Kerusuhan di Jalisco, Meksiko Usai Tewasnya bos kartel El Mencho, Bagaimana Kabar WNI di Meksiko?

kabarkoperasi.id, Jakarta – Kerusuhan pecah setelah tewasnya pemimpin kartel narkoba Cartel de Jalisco Nueva Generación (CJNG), Nemesio Oseguera Cervantes yang dikenal dengan nama El Mencho, dalam operasi militer di wilayah tersebut. Insiden itu memicu aksi balasan kelompok kriminal yang berdampak pada stabilitas keamanan di sejumlah daerah.

Diliput dari kompas.com Anggota Komisi I DPR RI, Oleh Soleh, mendesak pemerintah untuk memberikan perhatian serius terhadap keselamatan warga negara Indonesia (WNI) yang berada di Meksiko, menyusul situasi keamanan yang memanas di negara bagian Jalisco.

Menurut Soleh, negara tidak boleh abai dalam kondisi seperti ini. Ia menegaskan bahwa perlindungan terhadap WNI di luar negeri merupakan tanggung jawab yang harus diutamakan.

“Perkembangan situasi di Jalisco cukup memprihatinkan. Pemerintah harus memastikan seluruh WNI berada dalam kondisi aman. Keselamatan warga negara adalah prioritas utama,” ujar Soleh dalam pernyataannya (24/2/2026).
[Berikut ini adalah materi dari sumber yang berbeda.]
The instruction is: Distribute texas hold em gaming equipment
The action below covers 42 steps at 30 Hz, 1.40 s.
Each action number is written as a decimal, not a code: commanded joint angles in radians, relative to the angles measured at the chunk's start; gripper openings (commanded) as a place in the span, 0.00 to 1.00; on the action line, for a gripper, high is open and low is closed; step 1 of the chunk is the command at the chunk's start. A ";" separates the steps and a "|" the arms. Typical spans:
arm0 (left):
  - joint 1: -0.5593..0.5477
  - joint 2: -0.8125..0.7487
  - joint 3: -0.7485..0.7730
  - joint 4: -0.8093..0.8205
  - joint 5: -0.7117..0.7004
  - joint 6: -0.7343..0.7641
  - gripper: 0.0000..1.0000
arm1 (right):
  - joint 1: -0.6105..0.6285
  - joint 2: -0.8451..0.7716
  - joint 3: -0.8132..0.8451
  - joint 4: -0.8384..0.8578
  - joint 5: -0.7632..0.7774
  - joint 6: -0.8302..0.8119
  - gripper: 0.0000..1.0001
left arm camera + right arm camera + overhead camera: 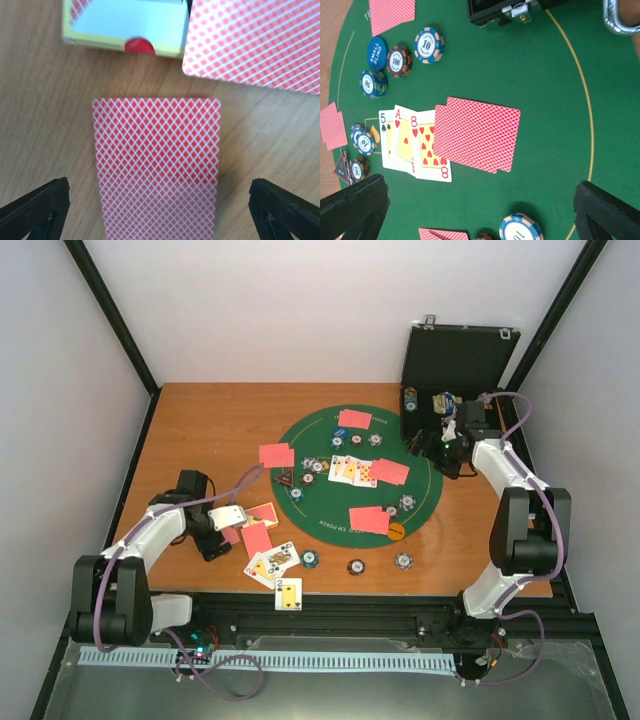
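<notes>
My left gripper [220,539] hangs open over the bare wood left of the mat. A red-backed card [157,170] lies flat between its spread fingers [35,210], touching neither. A second red-backed card [255,45] and a yellow-edged card box [125,27] lie just beyond. My right gripper [480,215] is open above the green mat [300,515], holding nothing. Below it are three face-up cards [412,142] partly covered by two red-backed cards [477,132], chips [429,45], a blue disc [377,52] and a dark triangle [341,167]. An orange disc [396,532] sits at the mat's near edge.
The black case [455,360] stands open at the back right, close behind my right wrist. Face-up cards [272,562] and three loose chips [356,566] lie on the wood near the front edge. More red-backed cards [276,454] are spread round the mat.
</notes>
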 commanded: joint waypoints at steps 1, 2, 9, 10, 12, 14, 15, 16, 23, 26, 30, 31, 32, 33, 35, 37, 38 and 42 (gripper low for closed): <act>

Data KBRI menunjukkan terdapat 45 WNI yang saat ini berada di negara bagian Jalisco. Mereka tersebar dalam berbagai profesi, mulai dari rohaniwan, terapis pijat profesional, hingga pelaku usaha dan karyawan perusahaan.

Soleh meminta Kementerian Luar Negeri melalui Kedutaan Besar Republik Indonesia (KBRI) di Mexico City untuk terus menjalin komunikasi aktif dengan para WNI di wilayah terdampak. Ia juga mendorong agar pemerintah menyiapkan langkah antisipatif, termasuk opsi evakuasi apabila kondisi keamanan semakin memburuk.

“Jika situasi tidak terkendali, langkah pemindahan ke lokasi yang lebih aman harus segera dipersiapkan,” tegasnya.

Selain itu, ia mengimbau WNI yang berada di Meksiko agar tetap waspada, membatasi aktivitas di luar tempat tinggal, menghindari area rawan, serta mengikuti arahan otoritas setempat maupun KBRI.

Komisi I DPR, lanjut Soleh, akan terus memantau perkembangan di lapangan dan berkoordinasi dengan Kementerian Luar Negeri guna memastikan perlindungan maksimal bagi WNI.

“Dalam kondisi konflik seperti ini, respons cepat dan koordinasi yang solid sangat menentukan keselamatan warga negara kita,” tambahnya.

WNI Dipastikan Aman

Disisi lain, Direktur Perlindungan WNI Kementerian Luar Negeri, Heni Hamidah, memastikan bahwa hingga saat ini seluruh WNI di Jalisco berada dalam kondisi aman.

Ia menjelaskan bahwa KBRI Mexico City bersama Konsul Kehormatan RI di Guadalajara terus melakukan pemantauan intensif pasca-serangan yang terjadi pada 22 Februari 2026 di beberapa wilayah, termasuk Jalisco, Nayarit, Michoacán, Zacatecas, Guanajuato, dan Colima.

Gelombang kekerasan tersebut terjadi setelah operasi aparat Meksiko terhadap kartel CJNG di Kota Tapalpa, Jalisco, yang menewaskan tujuh anggota kelompok tersebut, termasuk El Mencho.

“Sampai saat ini, seluruh WNI di wilayah Jalisco dalam keadaan aman dan mengikuti imbauan pemerintah setempat untuk tetap berada di dalam rumah,” ujar Heni (25/2/26).

Kemlu juga mengingatkan warga Indonesia yang memiliki rencana bepergian ke Meksiko dalam waktu dekat agar menunda perjalanan hingga situasi dinyatakan aman.

Dalam kondisi darurat, WNI dapat menghubungi Hotline KBRI Mexico City di nomor +52 1 556 2985 506 atau Hotline Direktorat Perlindungan WNI di +62 812-9007-0027.

Pemerintah menegaskan komitmennya untuk terus memantau perkembangan situasi dan memastikan perlindungan optimal bagi seluruh WNI yang berada di wilayah terdampak.